LangTask provides comprehensive logging with configurable settings for both console and file output:

### Features
- Colored console output with configurable level
- File logging with automatic rotation
- Request ID tracking for operation tracing
- Performance metrics for monitoring
- Structured formatting for easy parsing

### Configuration
Use `set_logs()` to configure logging behavior:

```python
# Basic usage - just set log directory
lt.set_logs("./my_logs")

# Detailed configuration
lt.set_logs(
    path="./app/logs",              # Custom log directory
    console_level="WARNING",        # Less console output
    file_level="DEBUG",            # Detailed file logs
    rotation="100 MB",             # Larger log files
    retention="1 month"            # Keep logs longer
)

# Reset to defaults (logs/ directory with standard settings)
lt.set_logs()
```

### Configuration Options
- `path`: Directory for log files (default: './logs')
- `console_level`: Console logging level (default: 'INFO')
  - Options: 'DEBUG', 'INFO', 'WARNING', 'ERROR', 'CRITICAL'
- `file_level`: File logging level (default: 'DEBUG')
  - Options: Same as console_level
- `rotation`: When to rotate log files (default: '10 MB')
  - Size-based: '10 MB', '1 GB', etc.
  - Time-based: '1 day', '1 week', etc.
- `retention`: How long to keep old logs (default: '1 week')
  - '1 week', '1 month', '90 days', etc.

### Default Behavior
- Console: INFO level with color-coded output
- File: DEBUG level for detailed troubleshooting
- Location: `./logs/langtask.log`
- Rotation: 10 MB file size
- Retention: 1 week

### Fallback Behavior
If the specified log directory cannot be created or accessed:
- Custom path: Raises FileSystemError
- Default path: Falls back to console-only logging with warning

### Example Log Output
```
2024-03-22 10:15:30 | req-123 | INFO    | prompt_loader  | Loading prompt | prompt_id=greeting
2024-03-22 10:15:30 | req-123 | WARNING | schema_loader  | Unknown field detected | field=custom_param
2024-03-22 10:15:31 | req-123 | SUCCESS | llm_processor  | Request processed | duration_ms=523.45
```


## Environment Setup

LangTask supports multiple ways to configure your API keys:

1. Direct environment variables:
```bash
# For Anthropic
export ANTHROPIC_API_KEY=sk-ant-...

# For OpenAI
export OPENAI_API_KEY=sk-...
```

2. Using `.env` file (recommended for development):
```bash
# .env
ANTHROPIC_API_KEY=sk-ant-...
OPENAI_API_KEY=sk-...
```

Then in your code:
```python
from dotenv import load_dotenv
load_dotenv()
```

3. Setting in your deployment environment (recommended for production)

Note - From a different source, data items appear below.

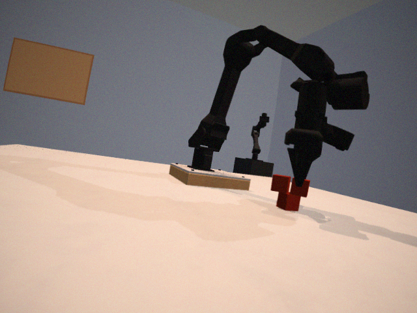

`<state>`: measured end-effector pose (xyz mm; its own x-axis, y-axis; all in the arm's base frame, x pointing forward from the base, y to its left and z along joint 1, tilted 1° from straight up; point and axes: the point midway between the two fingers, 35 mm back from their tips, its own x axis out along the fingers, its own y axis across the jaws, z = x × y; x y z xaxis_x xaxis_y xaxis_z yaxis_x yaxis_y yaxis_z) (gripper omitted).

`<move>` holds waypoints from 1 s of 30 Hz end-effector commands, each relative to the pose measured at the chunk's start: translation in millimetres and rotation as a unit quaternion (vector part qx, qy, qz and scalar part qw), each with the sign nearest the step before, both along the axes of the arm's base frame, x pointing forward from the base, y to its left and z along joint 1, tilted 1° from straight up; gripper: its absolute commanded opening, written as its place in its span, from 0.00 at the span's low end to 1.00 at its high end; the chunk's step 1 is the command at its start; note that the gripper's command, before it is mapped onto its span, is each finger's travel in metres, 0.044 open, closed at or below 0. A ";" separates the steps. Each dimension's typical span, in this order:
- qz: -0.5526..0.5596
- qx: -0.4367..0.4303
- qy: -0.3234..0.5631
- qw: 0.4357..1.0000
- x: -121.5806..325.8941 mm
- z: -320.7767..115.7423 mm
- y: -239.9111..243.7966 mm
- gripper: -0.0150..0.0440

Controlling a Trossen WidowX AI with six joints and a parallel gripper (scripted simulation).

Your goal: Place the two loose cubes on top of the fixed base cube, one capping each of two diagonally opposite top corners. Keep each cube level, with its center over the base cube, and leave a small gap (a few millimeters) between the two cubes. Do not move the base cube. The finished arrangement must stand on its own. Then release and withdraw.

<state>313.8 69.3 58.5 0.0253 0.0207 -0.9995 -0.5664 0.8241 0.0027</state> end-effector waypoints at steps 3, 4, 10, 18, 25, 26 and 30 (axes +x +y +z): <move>0.000 0.000 0.000 1.000 0.0 5.5 -0.1 0.60; 0.000 0.000 0.000 1.000 -0.2 7.7 -0.2 0.60; 0.000 0.000 0.000 1.000 -0.5 19.8 -0.4 0.60; 0.000 0.000 0.000 1.000 -0.9 36.6 -0.7 0.60; 0.000 0.000 0.000 1.000 -1.2 51.1 -1.0 0.60; 0.000 0.000 0.000 1.000 -1.3 53.2 -1.0 0.60; 0.000 0.000 0.000 1.000 -1.5 60.4 -1.2 0.60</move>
<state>312.8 68.3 113.9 0.0266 0.0208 -0.9994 -0.5647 0.8253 0.0021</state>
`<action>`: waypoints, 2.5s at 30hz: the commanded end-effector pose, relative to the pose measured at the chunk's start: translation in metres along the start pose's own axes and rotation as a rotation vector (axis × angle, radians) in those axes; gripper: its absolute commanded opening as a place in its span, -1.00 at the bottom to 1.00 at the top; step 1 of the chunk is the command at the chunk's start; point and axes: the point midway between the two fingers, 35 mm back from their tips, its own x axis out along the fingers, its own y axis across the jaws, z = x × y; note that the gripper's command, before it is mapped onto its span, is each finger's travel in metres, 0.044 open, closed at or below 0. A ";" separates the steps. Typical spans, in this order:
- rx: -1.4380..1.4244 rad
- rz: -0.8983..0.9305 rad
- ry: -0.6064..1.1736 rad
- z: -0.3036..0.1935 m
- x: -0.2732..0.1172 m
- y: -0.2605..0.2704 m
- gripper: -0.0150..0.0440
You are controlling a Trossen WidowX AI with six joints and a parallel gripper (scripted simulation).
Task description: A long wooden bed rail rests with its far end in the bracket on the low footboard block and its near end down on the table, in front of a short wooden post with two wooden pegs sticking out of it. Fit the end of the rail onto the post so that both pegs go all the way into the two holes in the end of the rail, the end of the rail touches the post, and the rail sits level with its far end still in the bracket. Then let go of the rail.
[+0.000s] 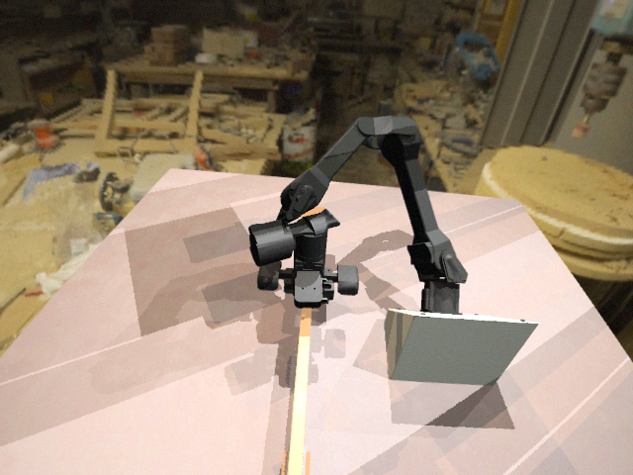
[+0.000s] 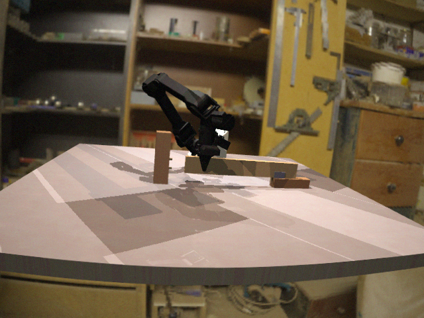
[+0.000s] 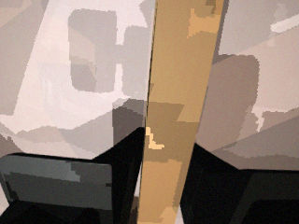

Remember to add `.env` to your `.gitignore` to protect your API keys.


## Requirements

- Python 3.10 or higher
- Dependencies:
  - pydantic >= 2.0
  - langchain >= 0.1.0
  - langchain-openai >= 0.0.2
  - langchain-anthropic >= 0.1.1
  - pyyaml >= 6.0
  - python-dotenv >= 0.19.0
  - loguru >= 0.7.0

## License

This project is licensed under the MIT License - see the [LICENSE](LICENSE) file for details.

## Contributing

Contributions are welcome! Feel free to submit an issue or pull request.